Print the entries exactly as given.

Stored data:
◇ ◇ ◇ ◇

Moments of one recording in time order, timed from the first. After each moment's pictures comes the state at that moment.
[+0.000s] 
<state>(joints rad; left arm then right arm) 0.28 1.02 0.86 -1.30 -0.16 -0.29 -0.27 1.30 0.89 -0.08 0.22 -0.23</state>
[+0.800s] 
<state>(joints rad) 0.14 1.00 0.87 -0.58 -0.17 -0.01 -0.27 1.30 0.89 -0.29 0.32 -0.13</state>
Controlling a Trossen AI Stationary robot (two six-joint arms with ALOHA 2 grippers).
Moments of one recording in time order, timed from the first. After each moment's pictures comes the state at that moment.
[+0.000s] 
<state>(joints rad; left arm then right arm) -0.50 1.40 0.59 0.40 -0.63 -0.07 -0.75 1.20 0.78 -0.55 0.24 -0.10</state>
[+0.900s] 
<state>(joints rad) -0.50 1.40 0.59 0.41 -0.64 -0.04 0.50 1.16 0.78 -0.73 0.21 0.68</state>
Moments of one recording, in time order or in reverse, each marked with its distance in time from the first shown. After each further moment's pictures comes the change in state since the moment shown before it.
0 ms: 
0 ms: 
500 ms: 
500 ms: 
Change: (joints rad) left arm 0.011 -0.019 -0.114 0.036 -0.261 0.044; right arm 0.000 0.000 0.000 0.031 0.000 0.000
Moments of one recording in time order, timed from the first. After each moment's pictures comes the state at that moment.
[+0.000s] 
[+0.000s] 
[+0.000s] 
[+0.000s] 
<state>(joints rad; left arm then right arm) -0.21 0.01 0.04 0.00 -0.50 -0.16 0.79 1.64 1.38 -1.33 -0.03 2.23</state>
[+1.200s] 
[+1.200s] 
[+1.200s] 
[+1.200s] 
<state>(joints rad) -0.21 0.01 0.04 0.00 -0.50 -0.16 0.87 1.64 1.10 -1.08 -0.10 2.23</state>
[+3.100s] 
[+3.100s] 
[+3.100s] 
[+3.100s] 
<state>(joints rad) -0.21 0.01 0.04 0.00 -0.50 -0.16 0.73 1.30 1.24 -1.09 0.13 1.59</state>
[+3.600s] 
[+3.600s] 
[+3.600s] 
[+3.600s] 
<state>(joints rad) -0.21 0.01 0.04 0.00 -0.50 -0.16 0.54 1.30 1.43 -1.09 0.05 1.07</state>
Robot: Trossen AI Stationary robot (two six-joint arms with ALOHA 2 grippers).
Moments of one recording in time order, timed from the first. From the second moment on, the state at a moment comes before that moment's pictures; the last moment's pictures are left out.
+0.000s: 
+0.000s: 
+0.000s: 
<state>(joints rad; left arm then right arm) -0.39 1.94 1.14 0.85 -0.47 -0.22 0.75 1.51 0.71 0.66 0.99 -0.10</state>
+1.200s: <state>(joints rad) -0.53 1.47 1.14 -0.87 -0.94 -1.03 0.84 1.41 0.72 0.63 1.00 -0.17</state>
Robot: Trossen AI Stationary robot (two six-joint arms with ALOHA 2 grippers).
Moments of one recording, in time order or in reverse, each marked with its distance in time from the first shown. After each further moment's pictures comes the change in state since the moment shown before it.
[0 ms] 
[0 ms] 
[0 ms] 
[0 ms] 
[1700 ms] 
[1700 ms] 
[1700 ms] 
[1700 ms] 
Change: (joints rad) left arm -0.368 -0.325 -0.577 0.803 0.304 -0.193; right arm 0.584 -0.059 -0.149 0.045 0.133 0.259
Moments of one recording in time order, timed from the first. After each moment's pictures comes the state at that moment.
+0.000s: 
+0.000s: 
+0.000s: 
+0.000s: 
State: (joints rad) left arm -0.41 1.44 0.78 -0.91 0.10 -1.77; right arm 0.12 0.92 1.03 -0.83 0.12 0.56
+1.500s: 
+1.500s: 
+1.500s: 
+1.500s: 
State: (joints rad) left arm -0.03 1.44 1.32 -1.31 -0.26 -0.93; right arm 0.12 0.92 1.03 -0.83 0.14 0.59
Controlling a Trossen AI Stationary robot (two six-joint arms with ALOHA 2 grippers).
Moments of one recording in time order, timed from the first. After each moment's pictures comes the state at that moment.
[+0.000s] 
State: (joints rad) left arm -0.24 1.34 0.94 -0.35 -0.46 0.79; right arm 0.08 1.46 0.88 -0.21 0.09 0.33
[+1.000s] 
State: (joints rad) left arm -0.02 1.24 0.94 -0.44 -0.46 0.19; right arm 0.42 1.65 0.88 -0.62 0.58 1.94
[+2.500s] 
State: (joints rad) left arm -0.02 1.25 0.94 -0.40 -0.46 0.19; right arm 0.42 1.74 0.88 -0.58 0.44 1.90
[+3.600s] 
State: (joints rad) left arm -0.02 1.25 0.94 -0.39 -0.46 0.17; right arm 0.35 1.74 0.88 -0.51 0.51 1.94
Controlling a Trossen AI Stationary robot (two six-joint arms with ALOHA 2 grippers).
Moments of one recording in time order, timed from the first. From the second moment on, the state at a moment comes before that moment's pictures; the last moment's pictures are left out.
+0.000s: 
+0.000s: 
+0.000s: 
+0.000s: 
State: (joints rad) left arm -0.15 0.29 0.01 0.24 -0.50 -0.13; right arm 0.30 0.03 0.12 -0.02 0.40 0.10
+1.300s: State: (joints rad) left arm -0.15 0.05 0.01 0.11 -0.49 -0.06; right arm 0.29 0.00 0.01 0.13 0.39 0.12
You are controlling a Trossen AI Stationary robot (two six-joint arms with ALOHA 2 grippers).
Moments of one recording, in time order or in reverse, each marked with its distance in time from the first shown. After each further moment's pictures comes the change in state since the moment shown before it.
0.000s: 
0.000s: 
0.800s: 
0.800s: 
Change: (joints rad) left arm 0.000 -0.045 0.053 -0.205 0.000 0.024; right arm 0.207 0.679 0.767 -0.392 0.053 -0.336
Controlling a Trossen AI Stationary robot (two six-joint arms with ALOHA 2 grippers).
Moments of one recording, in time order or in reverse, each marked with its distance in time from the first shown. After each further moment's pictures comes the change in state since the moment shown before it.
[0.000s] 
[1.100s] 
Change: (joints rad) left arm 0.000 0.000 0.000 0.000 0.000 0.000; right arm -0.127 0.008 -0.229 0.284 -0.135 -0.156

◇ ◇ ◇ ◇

- SOLUTION TO THIS PROBLEM -
Moments of one recording in time order, timed from the first. After each moment's pictures comes the state at that moment.
[+0.000s] 
<state>(joints rad; left arm then right arm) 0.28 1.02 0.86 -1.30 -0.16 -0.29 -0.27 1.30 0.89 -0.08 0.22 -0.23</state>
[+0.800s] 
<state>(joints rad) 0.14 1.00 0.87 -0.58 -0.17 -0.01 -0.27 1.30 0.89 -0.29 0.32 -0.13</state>
Controlling a Trossen AI Stationary robot (two six-joint arms with ALOHA 2 grippers).
Moments of one recording in time order, timed from the first. After each moment's pictures comes the state at that moment.
[+0.000s] 
<state>(joints rad; left arm then right arm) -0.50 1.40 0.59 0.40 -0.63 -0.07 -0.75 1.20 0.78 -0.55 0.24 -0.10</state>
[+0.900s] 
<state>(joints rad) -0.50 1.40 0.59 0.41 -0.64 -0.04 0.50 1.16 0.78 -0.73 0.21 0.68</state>
Moments of one recording, in time order or in reverse, each marked with its distance in time from the first shown. After each further moment's pictures comes the change in state since the moment shown before it.
0 ms: 
0 ms: 
500 ms: 
500 ms: 
Change: (joints rad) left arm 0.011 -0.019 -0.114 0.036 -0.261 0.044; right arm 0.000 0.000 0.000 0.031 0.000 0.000
Moments of one recording in time order, timed from the first. After each moment's pictures comes the state at that moment.
[+0.000s] 
[+0.000s] 
[+0.000s] 
[+0.000s] 
<state>(joints rad; left arm then right arm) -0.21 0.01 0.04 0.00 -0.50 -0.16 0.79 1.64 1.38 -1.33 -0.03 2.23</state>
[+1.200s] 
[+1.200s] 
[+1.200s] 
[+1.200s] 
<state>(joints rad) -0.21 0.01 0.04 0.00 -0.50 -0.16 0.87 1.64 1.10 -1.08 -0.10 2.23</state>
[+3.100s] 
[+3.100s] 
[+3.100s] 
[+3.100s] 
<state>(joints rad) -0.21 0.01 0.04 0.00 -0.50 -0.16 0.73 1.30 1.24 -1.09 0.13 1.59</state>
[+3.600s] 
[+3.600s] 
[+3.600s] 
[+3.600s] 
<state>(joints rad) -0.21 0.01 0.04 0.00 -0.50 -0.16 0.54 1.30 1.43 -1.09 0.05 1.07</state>
Robot: Trossen AI Stationary robot (two six-joint arms with ALOHA 2 grippers).
Moments of one recording in time order, timed from the first. From the second moment on, the state at a moment comes before that moment's pictures; the last moment's pictures are left out.
+0.000s: 
+0.000s: 
+0.000s: 
<state>(joints rad; left arm then right arm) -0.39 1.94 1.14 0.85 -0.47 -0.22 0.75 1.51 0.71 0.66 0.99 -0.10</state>
+1.200s: <state>(joints rad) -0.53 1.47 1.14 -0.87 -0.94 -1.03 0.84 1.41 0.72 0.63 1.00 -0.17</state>
Robot: Trossen AI Stationary robot (two six-joint arms with ALOHA 2 grippers).
Moments of one recording, in time order or in reverse, each marked with its distance in time from the first shown. After each further moment's pictures comes the change in state since the moment shown before it.
[0 ms] 
[0 ms] 
[0 ms] 
[0 ms] 
[1700 ms] 
[1700 ms] 
[1700 ms] 
[1700 ms] 
Change: (joints rad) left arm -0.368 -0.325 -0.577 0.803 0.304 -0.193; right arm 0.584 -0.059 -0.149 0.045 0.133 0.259
Moments of one recording in time order, timed from the first. After each moment's pictures comes the state at that moment.
+0.000s: 
+0.000s: 
+0.000s: 
+0.000s: 
State: (joints rad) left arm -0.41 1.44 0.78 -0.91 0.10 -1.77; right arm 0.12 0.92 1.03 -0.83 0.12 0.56
+1.500s: 
+1.500s: 
+1.500s: 
+1.500s: 
State: (joints rad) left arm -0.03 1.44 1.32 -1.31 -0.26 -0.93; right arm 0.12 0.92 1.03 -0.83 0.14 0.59
Controlling a Trossen AI Stationary robot (two six-joint arms with ALOHA 2 grippers).
Moments of one recording in time order, timed from the first. After each moment's pictures comes the state at that moment.
[+0.000s] 
State: (joints rad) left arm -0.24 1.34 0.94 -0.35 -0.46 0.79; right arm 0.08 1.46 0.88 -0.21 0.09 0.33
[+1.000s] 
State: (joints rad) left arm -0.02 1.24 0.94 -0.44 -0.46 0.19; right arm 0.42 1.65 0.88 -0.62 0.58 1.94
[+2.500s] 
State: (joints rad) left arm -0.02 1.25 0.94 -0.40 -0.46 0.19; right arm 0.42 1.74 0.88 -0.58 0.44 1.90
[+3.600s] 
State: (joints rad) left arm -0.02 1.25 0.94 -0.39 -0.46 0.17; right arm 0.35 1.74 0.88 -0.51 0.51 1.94
Controlling a Trossen AI Stationary robot (two six-joint arms with ALOHA 2 grippers).
Moments of one recording in time order, timed from the first. From the second moment on, the state at a moment comes before that moment's pictures; the last moment's pictures are left out.
+0.000s: 
+0.000s: 
+0.000s: 
+0.000s: 
State: (joints rad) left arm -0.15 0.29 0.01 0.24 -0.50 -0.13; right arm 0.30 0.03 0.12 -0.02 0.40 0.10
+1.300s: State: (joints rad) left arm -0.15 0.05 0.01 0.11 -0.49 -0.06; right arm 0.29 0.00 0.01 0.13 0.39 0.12
You are controlling a Trossen AI Stationary robot (two six-joint arms with ALOHA 2 grippers).
Moments of one recording, in time order or in reverse, each marked with its distance in time from the first shown. After each further moment's pictures comes the change in state since the moment shown before it.
0.000s: 
0.000s: 
0.800s: 
0.800s: 
Change: (joints rad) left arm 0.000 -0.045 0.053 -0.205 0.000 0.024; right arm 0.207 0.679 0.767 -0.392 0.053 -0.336
Controlling a Trossen AI Stationary robot (two six-joint arms with ALOHA 2 grippers).
Moments of one recording, in time order or in reverse, each marked with its distance in time from the first shown. After each further moment's pictures comes the change in state since the moment shown before it.
[0.000s] 
[1.100s] 
Change: (joints rad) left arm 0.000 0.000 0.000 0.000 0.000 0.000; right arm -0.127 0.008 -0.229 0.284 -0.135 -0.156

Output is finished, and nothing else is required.